The bone disease fibrous dysplasia is characterized by the heavy build-up of scar tissue within bones. This scar tissue is deposited in place of normal, healthy bone, which leads to gradual weakening of the scarred bones. The bones most commonly affected are the femur, the tibia, bones of the pelvis, the ribs, the humerus of the upper arm, and the skull or facial bones. Bones which are affected by this disease are susceptible to deformity, and have a high risk of fracturing.
The development of fibrous dysplasia is caused by a mutation in a gene called GNAS1, which is active in bone cells. This genetic mutation causes bone cells to deposit fibrous tissue rather than healthy bone. Unlike many other genetic diseases, this one is not hereditary. Instead, the mutation happens spontaneously during fetal development.

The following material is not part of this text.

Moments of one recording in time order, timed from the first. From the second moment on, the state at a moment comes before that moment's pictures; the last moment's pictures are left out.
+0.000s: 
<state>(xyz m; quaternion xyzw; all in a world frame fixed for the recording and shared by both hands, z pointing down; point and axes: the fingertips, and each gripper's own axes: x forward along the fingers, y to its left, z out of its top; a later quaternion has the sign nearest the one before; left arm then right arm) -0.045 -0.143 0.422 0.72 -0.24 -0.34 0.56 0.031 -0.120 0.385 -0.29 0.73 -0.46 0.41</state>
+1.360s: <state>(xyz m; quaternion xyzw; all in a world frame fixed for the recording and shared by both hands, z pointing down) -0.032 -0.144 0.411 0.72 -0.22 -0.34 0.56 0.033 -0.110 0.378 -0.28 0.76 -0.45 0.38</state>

This bone disease comes in two forms. In monostotic fibrous dysplasia, just one bone is affected by scar tissue deposition. Approximately 70% of cases are of this type. In polyostotic fibrous dysplasia, the disease affects multiple bones. This form of the disease is often associated with McCune-Albright syndrome, which may lead to skin lesions and early puberty in addition to bone dysplasia.

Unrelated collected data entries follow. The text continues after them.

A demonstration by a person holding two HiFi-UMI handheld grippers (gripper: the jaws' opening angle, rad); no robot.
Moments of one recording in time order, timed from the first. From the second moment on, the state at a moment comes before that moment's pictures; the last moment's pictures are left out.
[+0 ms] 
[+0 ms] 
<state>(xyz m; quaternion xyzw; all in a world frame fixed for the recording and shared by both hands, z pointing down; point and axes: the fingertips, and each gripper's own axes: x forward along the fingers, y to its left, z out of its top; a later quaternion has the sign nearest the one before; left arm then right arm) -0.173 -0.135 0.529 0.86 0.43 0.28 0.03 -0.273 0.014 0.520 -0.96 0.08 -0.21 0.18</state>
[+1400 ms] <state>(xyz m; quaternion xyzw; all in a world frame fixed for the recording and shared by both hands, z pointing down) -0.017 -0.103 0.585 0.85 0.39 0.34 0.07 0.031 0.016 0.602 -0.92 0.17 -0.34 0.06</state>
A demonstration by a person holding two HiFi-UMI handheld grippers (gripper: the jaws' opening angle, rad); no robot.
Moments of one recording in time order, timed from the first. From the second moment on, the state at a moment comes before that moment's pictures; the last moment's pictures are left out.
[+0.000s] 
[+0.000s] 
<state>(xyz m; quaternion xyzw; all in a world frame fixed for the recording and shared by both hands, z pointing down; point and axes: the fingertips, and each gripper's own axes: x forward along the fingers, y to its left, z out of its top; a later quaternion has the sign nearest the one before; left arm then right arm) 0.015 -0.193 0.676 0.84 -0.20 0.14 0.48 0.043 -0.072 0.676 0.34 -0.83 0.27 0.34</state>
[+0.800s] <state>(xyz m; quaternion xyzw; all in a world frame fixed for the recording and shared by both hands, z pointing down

Often, people with the monostotic form of the disease do not develop any symptoms. When multiple bones are involved, symptoms such as bone pain, bone deformities, and fractures are likely. These symptoms tend to develop early in childhood, often by the age of ten. People with polyostotic disease may also have difficulty walking if the thigh, tibia, or pelvic bones are involved.
Preliminary diagnosis of fibrous bone dysplasia is typically made on the basis of symptoms such as bone pain and recurrent bone fractures. The diagnosis is confirmed with medical imaging tests such as x-rays and MRI scans. These tests pinpoint the location of diseased bone tissue, and any bone deformities which may have developed.

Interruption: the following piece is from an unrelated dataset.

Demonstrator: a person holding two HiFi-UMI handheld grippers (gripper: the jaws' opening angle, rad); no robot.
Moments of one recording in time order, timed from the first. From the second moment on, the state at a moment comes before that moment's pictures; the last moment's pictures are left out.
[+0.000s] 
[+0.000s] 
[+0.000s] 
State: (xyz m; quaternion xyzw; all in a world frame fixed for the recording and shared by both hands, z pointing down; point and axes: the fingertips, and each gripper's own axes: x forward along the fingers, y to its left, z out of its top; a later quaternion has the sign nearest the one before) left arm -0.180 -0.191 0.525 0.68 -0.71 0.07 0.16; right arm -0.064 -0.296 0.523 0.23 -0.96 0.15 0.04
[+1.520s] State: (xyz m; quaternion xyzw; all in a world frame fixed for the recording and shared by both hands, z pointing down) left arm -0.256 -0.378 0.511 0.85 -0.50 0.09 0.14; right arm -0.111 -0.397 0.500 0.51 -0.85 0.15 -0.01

Fibrous dysplasia is a chronic, progressive disorder with no cure. If someone has the disease but does not display any symptoms, he or she will undergo regular check-ups, to detect initial signs of bone deformity. In these cases, treatment is not needed unless signs and symptoms of disease begin to develop.
Treatment for fibrous bone dysplasia includes both medication and surgical procedures. Medications include pamidronate and alendronate, available under the brand names Aredia® and Fosamax®. These drugs help preserve healthy bone tissue and can increase bone density in some people. Most people take these drugs orally; they are also available as intravenous injections for people who cannot tolerate the oral form due to gastrointestinal irritation.
Surgical treatments include procedures to repair serious fractures and cracks in bone, correct bone deformities, and stabilize vulnerable bones with metal screws and plates. Bone deformities may also be prevented by internally fixing bones with metal support structures.